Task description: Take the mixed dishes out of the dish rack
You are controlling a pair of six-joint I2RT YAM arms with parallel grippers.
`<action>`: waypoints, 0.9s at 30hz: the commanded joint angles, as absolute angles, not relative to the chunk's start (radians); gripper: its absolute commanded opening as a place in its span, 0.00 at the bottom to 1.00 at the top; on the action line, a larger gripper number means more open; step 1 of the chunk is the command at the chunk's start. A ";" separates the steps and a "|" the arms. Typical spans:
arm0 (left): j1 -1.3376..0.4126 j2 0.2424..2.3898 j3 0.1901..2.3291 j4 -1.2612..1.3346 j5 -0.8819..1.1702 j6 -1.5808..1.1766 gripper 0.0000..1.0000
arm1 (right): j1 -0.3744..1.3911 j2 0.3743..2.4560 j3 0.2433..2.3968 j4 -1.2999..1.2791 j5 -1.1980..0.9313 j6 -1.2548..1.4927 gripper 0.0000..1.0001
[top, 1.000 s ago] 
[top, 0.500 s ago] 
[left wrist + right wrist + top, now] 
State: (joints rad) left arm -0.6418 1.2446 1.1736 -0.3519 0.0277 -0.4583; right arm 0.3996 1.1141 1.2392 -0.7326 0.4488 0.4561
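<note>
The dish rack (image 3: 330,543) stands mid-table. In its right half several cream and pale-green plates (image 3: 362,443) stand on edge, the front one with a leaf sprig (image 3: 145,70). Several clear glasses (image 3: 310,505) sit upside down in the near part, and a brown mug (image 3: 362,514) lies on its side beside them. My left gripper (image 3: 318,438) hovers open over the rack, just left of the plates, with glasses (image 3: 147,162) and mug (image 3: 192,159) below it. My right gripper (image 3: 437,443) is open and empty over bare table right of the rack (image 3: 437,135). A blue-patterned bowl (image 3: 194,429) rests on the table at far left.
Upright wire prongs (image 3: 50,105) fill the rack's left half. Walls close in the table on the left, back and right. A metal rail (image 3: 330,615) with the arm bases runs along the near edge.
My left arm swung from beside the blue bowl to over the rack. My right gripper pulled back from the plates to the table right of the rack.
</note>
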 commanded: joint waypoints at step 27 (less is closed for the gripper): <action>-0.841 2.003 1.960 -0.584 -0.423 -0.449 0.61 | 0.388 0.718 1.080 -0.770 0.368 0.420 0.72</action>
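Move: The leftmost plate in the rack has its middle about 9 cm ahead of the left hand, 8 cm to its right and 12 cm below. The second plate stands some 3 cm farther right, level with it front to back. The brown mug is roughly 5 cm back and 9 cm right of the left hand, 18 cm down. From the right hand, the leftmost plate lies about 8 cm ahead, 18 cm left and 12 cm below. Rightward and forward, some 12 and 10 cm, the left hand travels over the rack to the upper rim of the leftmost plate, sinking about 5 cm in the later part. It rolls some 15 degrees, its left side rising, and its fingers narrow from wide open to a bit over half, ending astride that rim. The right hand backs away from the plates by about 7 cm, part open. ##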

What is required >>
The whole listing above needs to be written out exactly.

Solution for this problem >>
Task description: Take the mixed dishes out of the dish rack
You are controlling a pair of six-joint I2RT YAM arms with parallel grippers.
`<action>`: waypoints, 0.9s at 30hz: the commanded joint angles, as absolute angles, not relative to the chunk's start (radians); gripper: its absolute commanded opening as a place in its span, 0.00 at the bottom to 1.00 at the top; on the action line, a larger gripper number means more open; step 1 of the chunk is the command at the chunk's start. A ";" separates the steps and a "|" the arms. Typical spans:
arm0 (left): j1 -1.3376..0.4126 j2 0.2424..2.3898 j3 0.1901..2.3291 j4 -1.2612..1.3346 j5 -0.8819..1.1702 j6 -1.5808..1.1766 gripper 0.0000..1.0000
arm1 (right): j1 -0.3744..1.3911 j2 0.3743..2.4560 j3 0.2433..2.3968 j4 -1.2999..1.2791 j5 -1.1980..0.9313 j6 -1.2548..1.4927 gripper 0.0000..1.0001
[top, 1.000 s ago] 
[top, 0.500 s ago] 
[left wrist + right wrist + top, now] 
State: (joints rad) left arm -0.6418 1.2446 1.1736 -0.3519 0.0277 -0.4583; right arm 0.3996 1.1141 1.2392 -0.7326 0.4488 0.4561
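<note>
The dish rack (image 3: 330,543) stands mid-table. In its right half several cream and pale-green plates (image 3: 362,443) stand on edge, the front one with a leaf sprig (image 3: 145,70). Several clear glasses (image 3: 310,505) sit upside down in the near part, and a brown mug (image 3: 362,514) lies on its side beside them. My left gripper (image 3: 318,438) hovers open over the rack, just left of the plates, with glasses (image 3: 147,162) and mug (image 3: 192,159) below it. My right gripper (image 3: 437,443) is open and empty over bare table right of the rack (image 3: 437,135). A blue-patterned bowl (image 3: 194,429) rests on the table at far left.
Upright wire prongs (image 3: 50,105) fill the rack's left half. Walls close in the table on the left, back and right. A metal rail (image 3: 330,615) with the arm bases runs along the near edge.
My left arm swung from beside the blue bowl to over the rack. My right gripper pulled back from the plates to the table right of the rack.
</note>
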 commanded: joint waypoints at step 27 (less is closed for the gripper): <action>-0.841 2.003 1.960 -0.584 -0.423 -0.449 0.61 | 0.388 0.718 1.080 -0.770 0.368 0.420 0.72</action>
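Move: The leftmost plate in the rack has its middle about 9 cm ahead of the left hand, 8 cm to its right and 12 cm below. The second plate stands some 3 cm farther right, level with it front to back. The brown mug is roughly 5 cm back and 9 cm right of the left hand, 18 cm down. From the right hand, the leftmost plate lies about 8 cm ahead, 18 cm left and 12 cm below. Rightward and forward, some 12 and 10 cm, the left hand travels over the rack to the upper rim of the leftmost plate, sinking about 5 cm in the later part. It rolls some 15 degrees, its left side rising, and its fingers narrow from wide open to a bit over half, ending astride that rim. The right hand backs away from the plates by about 7 cm, part open. ##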

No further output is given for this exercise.